# 1930's model: I.D. and rough value estimate



## decath6431 (Aug 31, 2011)

A lbs that I frequent occassionally has what he is describing as a 1932 Arnold Schwinn and Co. bike.  From his ad "Its a 1932 Arnold Schwinn & Co Chicago, serial #T-20_924 it comes with the locking key which is a Yale Junior #AN95".  I'm thinking maybe it's a Motorbike?  The pictures posted are pretty lousy and I'm not sure if it's all original.  I spoke with him briefly about it and he said it did still have a headbadge.  Not sure where or how he came up with the 1932 as the creation year.  I copied the best one from the listing and attached it below.  About all I can tell is that the drops are rear facing and the seat looks leather and extremely old.  Not sure if it has the sweetheart sprocket but it appears it might and that the chainring might be skiptooth.  I have 2 questions.

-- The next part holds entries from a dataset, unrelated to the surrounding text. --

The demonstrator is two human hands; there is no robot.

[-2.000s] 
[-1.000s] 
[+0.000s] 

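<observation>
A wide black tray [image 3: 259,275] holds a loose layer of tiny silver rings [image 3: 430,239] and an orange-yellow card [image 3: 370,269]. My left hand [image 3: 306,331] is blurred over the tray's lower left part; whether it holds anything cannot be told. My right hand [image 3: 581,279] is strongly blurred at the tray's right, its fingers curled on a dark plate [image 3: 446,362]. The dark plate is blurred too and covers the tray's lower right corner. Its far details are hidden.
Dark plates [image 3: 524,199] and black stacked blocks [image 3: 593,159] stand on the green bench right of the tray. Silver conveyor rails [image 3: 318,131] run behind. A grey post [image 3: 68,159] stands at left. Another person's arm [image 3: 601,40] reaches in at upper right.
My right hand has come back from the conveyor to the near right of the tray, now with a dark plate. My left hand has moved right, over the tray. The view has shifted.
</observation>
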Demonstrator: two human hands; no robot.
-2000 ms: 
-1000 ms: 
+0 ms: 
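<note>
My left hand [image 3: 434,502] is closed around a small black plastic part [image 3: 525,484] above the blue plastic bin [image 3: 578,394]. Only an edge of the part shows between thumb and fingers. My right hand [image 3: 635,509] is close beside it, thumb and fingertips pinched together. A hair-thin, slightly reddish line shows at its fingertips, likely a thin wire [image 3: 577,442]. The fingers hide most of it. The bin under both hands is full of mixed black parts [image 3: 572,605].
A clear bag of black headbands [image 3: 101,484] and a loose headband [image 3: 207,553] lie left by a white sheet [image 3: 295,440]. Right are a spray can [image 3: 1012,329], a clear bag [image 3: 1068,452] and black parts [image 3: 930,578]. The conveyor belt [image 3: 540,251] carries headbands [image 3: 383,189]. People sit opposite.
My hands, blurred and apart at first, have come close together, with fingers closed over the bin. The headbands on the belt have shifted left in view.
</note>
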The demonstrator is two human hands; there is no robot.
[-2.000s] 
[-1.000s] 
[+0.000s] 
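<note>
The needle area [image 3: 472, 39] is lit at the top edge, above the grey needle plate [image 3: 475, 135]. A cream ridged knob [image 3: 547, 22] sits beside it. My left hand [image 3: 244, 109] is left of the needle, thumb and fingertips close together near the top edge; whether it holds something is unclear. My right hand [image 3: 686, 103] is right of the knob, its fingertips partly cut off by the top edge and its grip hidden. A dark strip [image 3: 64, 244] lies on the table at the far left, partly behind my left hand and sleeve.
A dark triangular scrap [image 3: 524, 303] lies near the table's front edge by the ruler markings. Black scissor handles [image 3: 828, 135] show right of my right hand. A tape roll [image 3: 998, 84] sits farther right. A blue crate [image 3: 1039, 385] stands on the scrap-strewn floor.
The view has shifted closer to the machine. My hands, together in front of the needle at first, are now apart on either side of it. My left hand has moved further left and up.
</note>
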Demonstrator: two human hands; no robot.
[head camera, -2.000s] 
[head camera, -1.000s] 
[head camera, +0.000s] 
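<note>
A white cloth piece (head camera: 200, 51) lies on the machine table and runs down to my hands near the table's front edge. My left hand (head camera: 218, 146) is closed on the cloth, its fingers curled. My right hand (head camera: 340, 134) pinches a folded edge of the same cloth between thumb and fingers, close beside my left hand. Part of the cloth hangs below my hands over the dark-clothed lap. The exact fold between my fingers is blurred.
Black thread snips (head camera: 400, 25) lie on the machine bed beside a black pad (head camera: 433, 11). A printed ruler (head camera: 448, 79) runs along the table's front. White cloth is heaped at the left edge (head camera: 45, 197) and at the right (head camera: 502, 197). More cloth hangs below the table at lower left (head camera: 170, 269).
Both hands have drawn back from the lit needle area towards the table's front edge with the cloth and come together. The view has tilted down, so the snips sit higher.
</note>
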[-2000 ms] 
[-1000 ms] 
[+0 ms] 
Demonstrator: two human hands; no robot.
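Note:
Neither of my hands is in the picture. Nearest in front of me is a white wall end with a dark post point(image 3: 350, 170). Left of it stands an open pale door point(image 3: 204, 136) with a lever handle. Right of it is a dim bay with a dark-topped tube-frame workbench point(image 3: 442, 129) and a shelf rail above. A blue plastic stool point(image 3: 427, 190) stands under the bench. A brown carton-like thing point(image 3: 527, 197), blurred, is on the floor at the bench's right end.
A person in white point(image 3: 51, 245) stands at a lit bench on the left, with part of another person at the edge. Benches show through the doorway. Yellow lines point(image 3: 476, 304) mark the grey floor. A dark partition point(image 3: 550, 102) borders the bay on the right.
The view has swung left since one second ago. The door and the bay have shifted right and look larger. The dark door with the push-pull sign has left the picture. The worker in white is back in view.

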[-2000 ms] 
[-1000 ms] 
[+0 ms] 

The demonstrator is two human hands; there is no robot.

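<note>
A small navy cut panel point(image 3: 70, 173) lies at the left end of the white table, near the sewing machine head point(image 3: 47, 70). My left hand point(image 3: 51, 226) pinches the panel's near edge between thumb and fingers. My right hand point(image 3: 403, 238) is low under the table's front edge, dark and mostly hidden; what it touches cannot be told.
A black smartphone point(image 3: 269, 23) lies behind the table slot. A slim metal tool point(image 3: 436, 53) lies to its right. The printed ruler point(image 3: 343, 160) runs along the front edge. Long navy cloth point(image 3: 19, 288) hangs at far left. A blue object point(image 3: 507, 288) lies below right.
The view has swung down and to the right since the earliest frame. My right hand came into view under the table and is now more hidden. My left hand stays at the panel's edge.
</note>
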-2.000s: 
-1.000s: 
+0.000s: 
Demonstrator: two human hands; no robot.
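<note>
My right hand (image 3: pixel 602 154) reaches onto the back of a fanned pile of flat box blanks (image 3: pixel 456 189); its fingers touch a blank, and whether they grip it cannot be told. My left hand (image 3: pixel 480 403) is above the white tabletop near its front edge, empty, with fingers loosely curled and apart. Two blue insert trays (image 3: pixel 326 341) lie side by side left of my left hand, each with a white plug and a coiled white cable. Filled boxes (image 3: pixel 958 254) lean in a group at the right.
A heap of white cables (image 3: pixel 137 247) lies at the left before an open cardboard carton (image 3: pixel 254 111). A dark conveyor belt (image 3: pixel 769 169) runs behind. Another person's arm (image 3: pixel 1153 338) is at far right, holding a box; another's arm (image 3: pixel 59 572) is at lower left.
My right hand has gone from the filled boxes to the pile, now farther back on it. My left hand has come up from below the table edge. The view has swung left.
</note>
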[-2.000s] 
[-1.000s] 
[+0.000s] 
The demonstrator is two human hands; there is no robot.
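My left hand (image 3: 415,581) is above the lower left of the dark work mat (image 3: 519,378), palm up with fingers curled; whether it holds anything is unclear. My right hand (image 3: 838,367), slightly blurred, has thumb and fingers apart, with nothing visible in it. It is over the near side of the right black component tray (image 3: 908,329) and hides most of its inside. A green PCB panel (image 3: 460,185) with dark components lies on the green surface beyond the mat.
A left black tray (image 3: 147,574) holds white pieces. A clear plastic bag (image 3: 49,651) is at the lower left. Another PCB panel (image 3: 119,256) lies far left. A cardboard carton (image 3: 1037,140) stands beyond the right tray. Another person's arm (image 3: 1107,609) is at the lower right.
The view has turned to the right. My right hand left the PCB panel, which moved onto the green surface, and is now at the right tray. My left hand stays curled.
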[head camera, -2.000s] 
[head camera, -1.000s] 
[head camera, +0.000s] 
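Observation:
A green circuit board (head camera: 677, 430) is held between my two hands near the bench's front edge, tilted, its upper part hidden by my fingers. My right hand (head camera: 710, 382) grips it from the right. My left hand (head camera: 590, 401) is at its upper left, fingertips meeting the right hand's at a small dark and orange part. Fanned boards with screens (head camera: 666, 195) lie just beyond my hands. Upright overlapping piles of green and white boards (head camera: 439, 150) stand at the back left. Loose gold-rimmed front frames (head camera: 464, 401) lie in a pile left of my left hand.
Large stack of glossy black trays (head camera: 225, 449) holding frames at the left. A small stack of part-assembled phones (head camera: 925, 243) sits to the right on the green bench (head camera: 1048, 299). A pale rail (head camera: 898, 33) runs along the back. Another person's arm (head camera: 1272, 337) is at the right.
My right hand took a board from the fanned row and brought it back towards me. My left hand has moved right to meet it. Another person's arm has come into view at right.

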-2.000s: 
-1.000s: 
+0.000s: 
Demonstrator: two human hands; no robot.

1) Can anyone positively id the bike?  

2) I'm interested in making an offer to him.  Anyone have a rough idea of fair market value?  I saw just a frame go on Ebay for $150 but no completed comps.

Thanks to everyone in advance.


----------



## old hotrod (Aug 31, 2011)

Hard to be sure from such a small picture but it may be this (scroll to bottom of page under girl's bike)
http://www.trfindley.com/flschwinn_1893_1940/1938_10.html


----------



## jpromo (Aug 31, 2011)

That ad looks about spot on, right down to the ducktail fenders. I would have said late 30s as well; I have no idea where he got '32 as I don't believe Schwinn introduced a balloon tire bicycle until '35 (ish). Hard to tell but the saddle looks like a ladies one from a later bike.

A very cool bike. Price all depends on condition and originality up close. I know nothing of Schwinns from this era so somebody else can probably help you out on a ballpark figure for value and offers to make. What's the fellow asking, anyway?


----------



## decath6431 (Aug 31, 2011)

Man that's a good find, that does look exactly like the ad (sorry the pic wasn't bigger, when I enlarge it it just gets all pixaleted and looks even worse).  But I think that is definitely it.  I asked him what he was asking and he said he wasn't sure, and then asked if he had any offers and he said no.  My guess is he'll probably want $350-$500.  I had planned on probably offering $200-$250.  He obviously doesn't know too much as far as the year, make, etc and mentioned I could possibly help him with the identification since he is not very computer savvy/doesn't want to do the research.  I am almost positive someone else posted the ad for him.  At least I have a frame of reference to work from, would love to know if anyone has seen one for sale anywhere and how much it went for.  Thanks for the help so far.


----------



## old hotrod (Aug 31, 2011)

200 sounds more than fair...bike is a base model and no tank was made for it so that puts in further down the "gotta have" scale...change out the seat and it would be a great original paint rider...


----------



## decath6431 (Aug 31, 2011)

Thanks...i googled the model # from that ad and found this link to the Nostalgic website.  Looks pretty similar...BF Goodrich Schwinn?  I'm really dying to see it in person and may run out tomorrow to look.  I am really hoping it still has the headbadge, would probably offer confirmation.

http://www.nostalgic.net/bicycle547.htm


----------



## old hotrod (Aug 31, 2011)

Go to Tim Brandt's bicycle chronicles website..."bicycles" page and look up "37 Roadster" for a good picture of an original paint bike
http://www.bicyclechronicles.com/


----------



## markivpedalpusher (Sep 1, 2011)

Those double curved bar roadsters are cool! Would love to see better pics. Is the color creme and black? I have the correct chain guard if it's a 38. I show they were produced from 36 (no chain guard) 37 hockey stick chain guard and 38 with a feather guard. These are the general guidelines for this model. $200 would be very fair especially if the key matches the lock cylindar. You have the right idea on pricing the more complete (includes head badge) etc the more value is there. But it's a base model no tank no rack so that adds bargaining power as well...However like I said these base model double curved bars are really cool rides!

Good Luck! Keep us posted with pics

Mark


----------



## ohdeebee (Sep 1, 2011)

Looks like the key is directly rear facing making this a 1936. 

Here is a pic of a 1936 catalog page:


----------



## meteor (Sep 1, 2011)

*balloon tire introduced in 1933...*

Locking fork maybe 36 or 37. This bike is worth more than $200. If he says $350 and you can afford it I'd buy it (assuming it is correct.)


----------